■ LISTED RECORDS
•••

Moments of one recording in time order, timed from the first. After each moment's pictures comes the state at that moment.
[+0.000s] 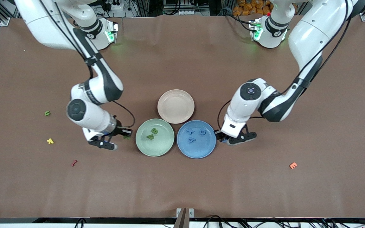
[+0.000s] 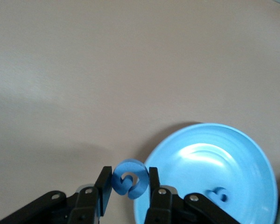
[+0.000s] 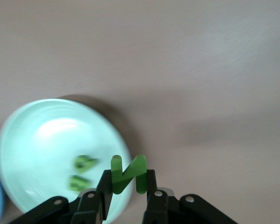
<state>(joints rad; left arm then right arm) 0.04 0.71 -0.63 -1.72 0.68 2.50 -1.23 0.19 0.56 0.19 -1.72 0.09 2.33 0.58</state>
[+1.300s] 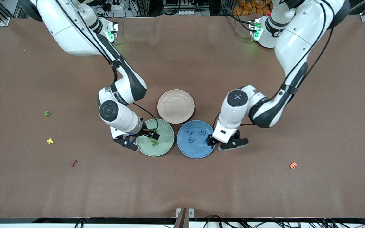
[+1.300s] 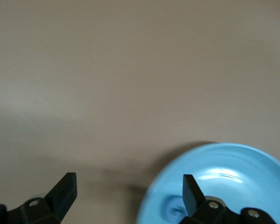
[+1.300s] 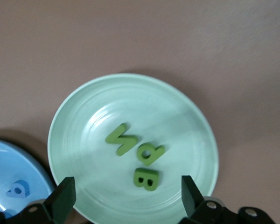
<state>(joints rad) -0.11 0.77 -0.46 -1.60 0.68 2.49 -1.13 0.29 0.68 0.20 -1.59 0.07 2.34 0.82</state>
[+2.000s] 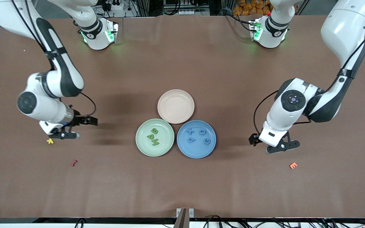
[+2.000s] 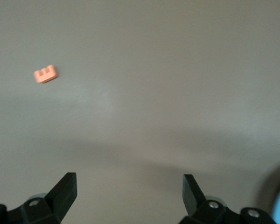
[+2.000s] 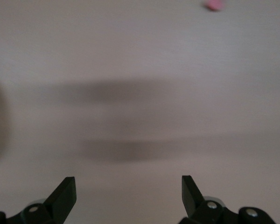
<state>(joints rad) 0.36 0.61 -0.76 -1.74 0.68 2.23 -0.86 -0.14 0.33 0.19 -2.03 0.01 2.27 0.06</state>
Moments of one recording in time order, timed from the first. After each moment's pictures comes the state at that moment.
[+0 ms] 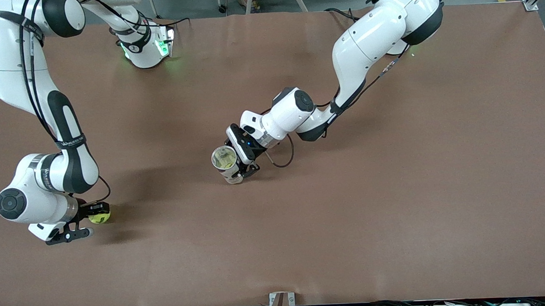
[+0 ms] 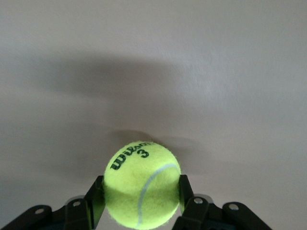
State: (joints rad) left arm -0.46 0.99 -0.54 -1.49 0.00 3.17 0.47; right arm -0.08 0.74 -0.04 -1.49 -0.01 2.19 -0.29
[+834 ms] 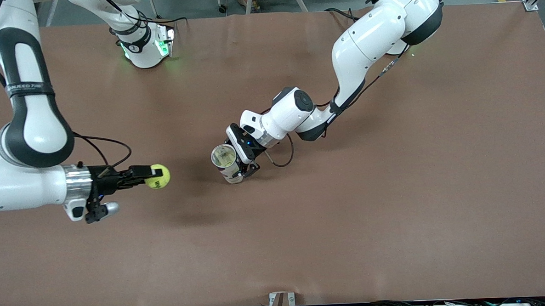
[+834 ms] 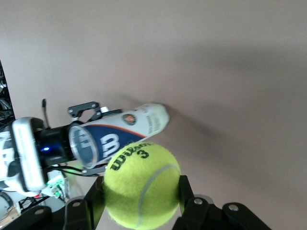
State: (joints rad) left arm -0.46 1.00 -0.54 -1.49 0.00 3.18 0.47; right arm -0.01 0.51 0.12 -1.45 0.61 1.67 -0.23
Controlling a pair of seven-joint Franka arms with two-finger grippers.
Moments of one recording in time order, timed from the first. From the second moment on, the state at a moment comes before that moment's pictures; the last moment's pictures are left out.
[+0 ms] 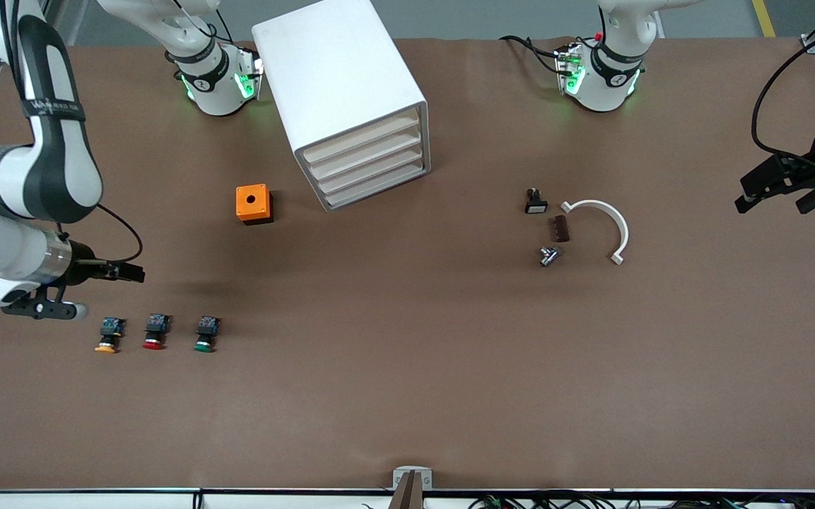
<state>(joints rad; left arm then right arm) 0.14 -0.03 -0.14 -1.65 -0.08 1.77 0.01 0.06 0.28 -0.14 -1.75 0.06 1.88 0.00</state>
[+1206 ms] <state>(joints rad) 0.09 0.08 -0.09 -1.52 -0.04 1.72 -0.01 0.03 0.15 -0.13 -1.53 0.00 1.53 0.00</state>
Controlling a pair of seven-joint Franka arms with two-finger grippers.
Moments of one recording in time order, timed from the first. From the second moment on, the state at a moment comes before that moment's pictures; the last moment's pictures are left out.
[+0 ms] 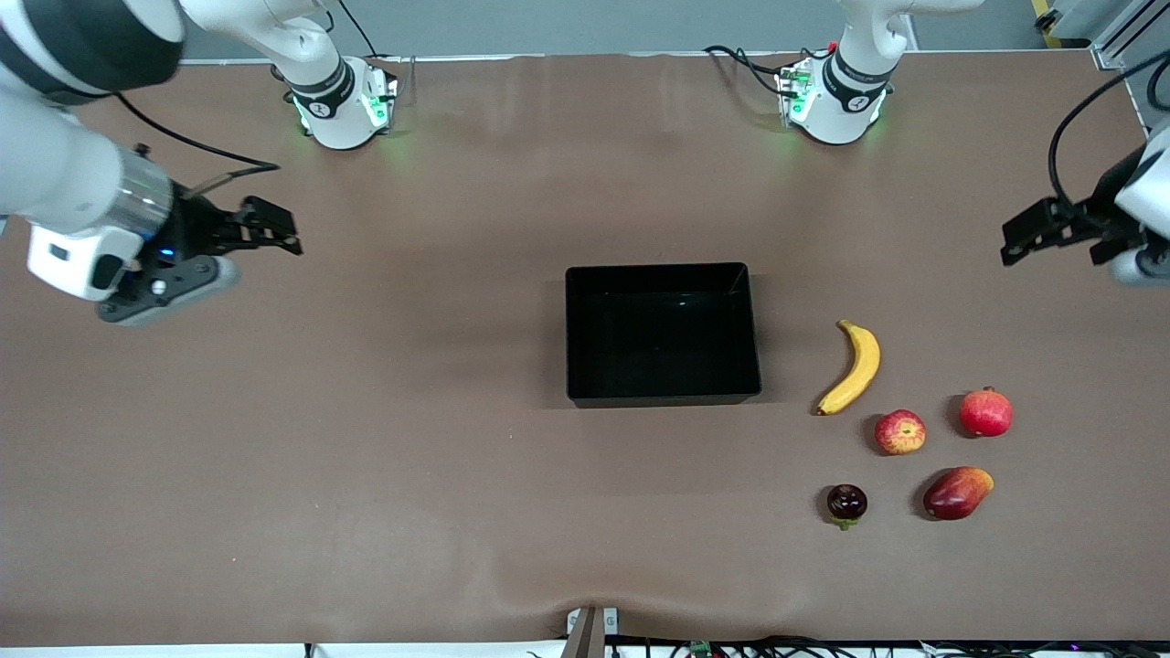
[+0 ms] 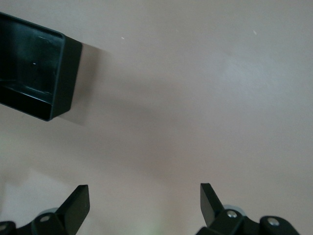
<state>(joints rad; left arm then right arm) -0.14 0.04 0.07 -1.46 0.02 1.50 -0.05 0.38 0.17 -0.18 -1.44 0.19 1.49 -0.16</state>
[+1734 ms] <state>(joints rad) -0.11 0.02 0.00 -1.58 0.02 1.60 -0.12 0.84 0.43 -0.18 -1.44 0.30 1.84 0.31</state>
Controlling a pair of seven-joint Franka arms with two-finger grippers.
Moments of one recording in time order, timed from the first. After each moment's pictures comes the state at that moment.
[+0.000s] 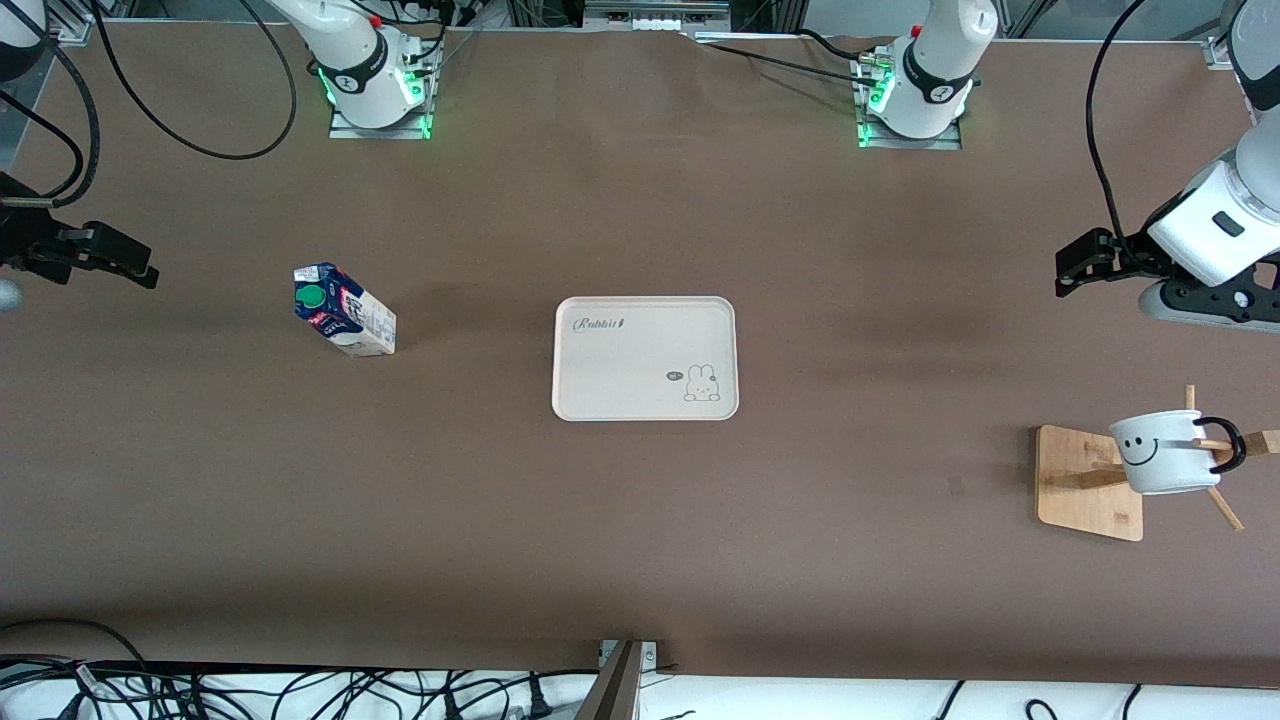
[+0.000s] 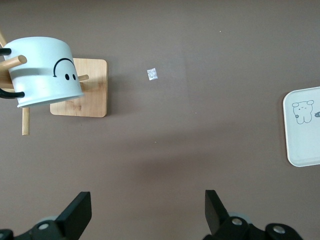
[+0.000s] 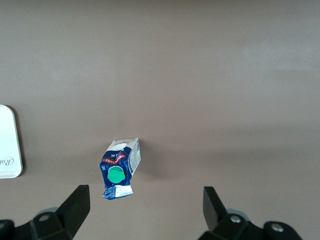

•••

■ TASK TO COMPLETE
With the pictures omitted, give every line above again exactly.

■ OUTPUT
Moments of one recording in time order, timed from the first. After each moment's pictures comes the state at that moment.
[+0.000s] 
[+0.000s] 
[+0.000s] 
<state>(joints rad; left arm then right arm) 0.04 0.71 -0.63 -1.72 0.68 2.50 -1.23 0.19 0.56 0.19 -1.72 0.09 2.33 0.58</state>
[+1.300s] 
[+1.300s] 
[+1.300s] 
<state>(joints rad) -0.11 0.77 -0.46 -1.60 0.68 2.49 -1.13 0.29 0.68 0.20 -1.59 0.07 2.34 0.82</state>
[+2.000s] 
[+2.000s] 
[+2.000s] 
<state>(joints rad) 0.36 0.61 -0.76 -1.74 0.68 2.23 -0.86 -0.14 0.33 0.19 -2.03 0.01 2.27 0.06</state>
Moments of one recording in time order, timed from the first. After each moment's pictures comes the state at that moment.
[+0 ms] 
[+0 ms] 
State: (joints rad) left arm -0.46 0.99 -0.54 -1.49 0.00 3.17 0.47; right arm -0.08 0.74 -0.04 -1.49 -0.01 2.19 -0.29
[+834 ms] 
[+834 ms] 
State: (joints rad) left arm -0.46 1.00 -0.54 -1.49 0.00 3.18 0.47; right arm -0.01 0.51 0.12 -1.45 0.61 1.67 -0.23
Controlling a pair of seven-joint Franka arms with two-finger grippers.
Moments of one recording in time order, timed from the first. From the second moment on, the state at a moment comes before that moment's pictures; the last moment's pictures are left out.
[+0 ms] 
<state>(joints rad; left arm then right arm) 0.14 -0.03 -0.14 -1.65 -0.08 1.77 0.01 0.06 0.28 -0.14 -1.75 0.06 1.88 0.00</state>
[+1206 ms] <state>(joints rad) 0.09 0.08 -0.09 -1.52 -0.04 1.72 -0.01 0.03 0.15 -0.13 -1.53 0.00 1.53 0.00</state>
Controlling a pair of seven-joint Franka arms with two-finger grippers.
Moments of one recording in time order, timed from the first. From the second moment on, the state at a moment comes before that moment's pictures; the last moment's pictures are left out.
[+0 ms] 
[+0 ms] 
<state>(joints rad; left arm then right arm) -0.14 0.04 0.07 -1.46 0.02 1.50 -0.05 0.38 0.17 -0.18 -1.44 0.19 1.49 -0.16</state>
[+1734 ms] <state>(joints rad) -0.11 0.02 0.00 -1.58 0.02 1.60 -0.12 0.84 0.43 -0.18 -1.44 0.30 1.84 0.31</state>
Controlling a pair of seven-joint Franka arms with two-finger grippers.
Moments of one recording in time order, timed from the first. After each moment's pictures comes the state at that moment.
[+0.000s] 
[+0.000s] 
[+0.000s] 

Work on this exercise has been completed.